The Ratings Game: New York City Edition

Gotham Schools reports that the New York City Department of Education rolled out this year’s school report card grades by highlighting the grades’ stability between this year and last. That is, they argued that schools’ grades were roughly the same between years, which is supposed to serve as evidence of the system’s quality.

The city’s logic here is generally sound. As I’ve noted before, most schools don’t undergo drastic changes in their operations over the course of a year, and so fluctuations in grades among a large number of schools might serve as a warning sign that there’s something wrong with the measures being used. Conversely, it’s not unreasonable to expect from a high-quality rating system that, over a two-year period, some schools would get higher grades and some lower, but that most would stay put. That was the city’s argument this year.
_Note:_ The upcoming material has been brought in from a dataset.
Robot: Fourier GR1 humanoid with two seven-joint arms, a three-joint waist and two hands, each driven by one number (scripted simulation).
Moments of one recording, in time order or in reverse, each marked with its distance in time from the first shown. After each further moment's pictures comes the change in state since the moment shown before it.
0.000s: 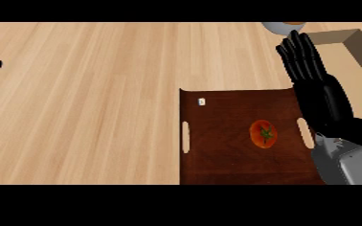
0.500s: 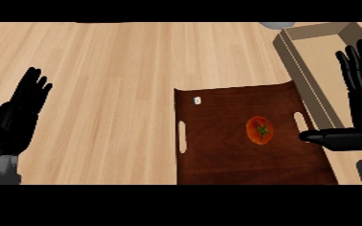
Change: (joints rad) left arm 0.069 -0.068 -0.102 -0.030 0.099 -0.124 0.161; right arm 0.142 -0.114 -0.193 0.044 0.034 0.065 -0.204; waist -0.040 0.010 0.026
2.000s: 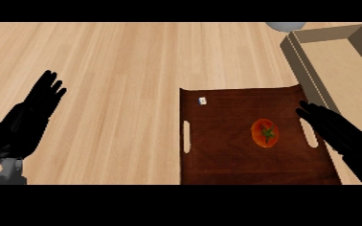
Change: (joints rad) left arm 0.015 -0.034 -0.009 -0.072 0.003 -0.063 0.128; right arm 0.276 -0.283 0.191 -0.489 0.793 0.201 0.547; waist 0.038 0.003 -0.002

The only problem is that this wasn’t really the case.

The NYCDOE’s specific evidence of system “stability” is that the vast majority of schools – about 90 percent - either received the same grade in 2010-11 as in 2009-10, or “moved” only one grade level, whether up or down (e.g., from D to C or A to B).

Notice how the “or” in that statement masks how many schools changed one grade by lumping them together with schools that didn’t change at all. This is important because there are only five possible grades (A-F) in the NYC system, and over 90 percent of schools received an A, B or C. Given this distribution, a change of one grade is rather large. At the very least, you certainly can’t group together schools that changed one grade with those that didn’t change, and portray that percentage as a stability rate.

So, let’s take a look at the actual stability rates. Using data from NYCDOE website, here’s the simple breakdown in the “movement” of grades among schools that got a grade both this year and last.

As you can see, it’s true that roughly nine out of ten schools “moved” one grade or fewer (up or down), but it’s also true that only about 45 percent schools’ ratings were stable, while most schools’ grades – about 55 percent - were different in 2010-11 compared with 2009-10.
(Side note: The year-to-year stability of the city’s grades was almost identical to that among public schools in Ohio, as I showed in this post.)

Look – as stated above, it’s reasonable to expect a degree of instability from even a well-designed system, and I can’t say whether these results are “good” or “bad” by any absolute standard. Designing school ratings systems is not an exact science, and it’s tough to separate the “real” improvement (or degradation) from the various forms of error that might emerge.

What I can say is that the level of year-to-year stability summarized in the graph is most definitely not something that I would hold up as evidence of the system’s quality. If anything, I would say that most schools getting different grades is a cause for concern, not celebration. I’m frankly surprised the city chose to do this.

This is the second time during the past three months that the city has characterized their performance data in a misleading fashion. In August, Mayor Bloomberg called the city’s test results “dramatic progress," though they were neither dramatic nor progress. Of course, such misrepresentation is hardly limited to New York, and it is in large part attributable to a political environment in which test scores can make or break the careers of elected officials, superintendents and teachers. When the stakes are that high, presenting data can become a political exercise, and that’s precisely the opposite of what it’s supposed to be.

- Matt Di Carlo


Post-script: Although this post addresses New York City’s claims of stability using schools’ letter grades as their evidence, it’s also worth noting that the grades are derived from actual index scores. The scores range from zero to 100. The correlation between this year’s scores and last year’s is 0.61 (r2=0.37, p<.01). In the context of this post, I would interpret this as a modest relationship (see here for a related debate).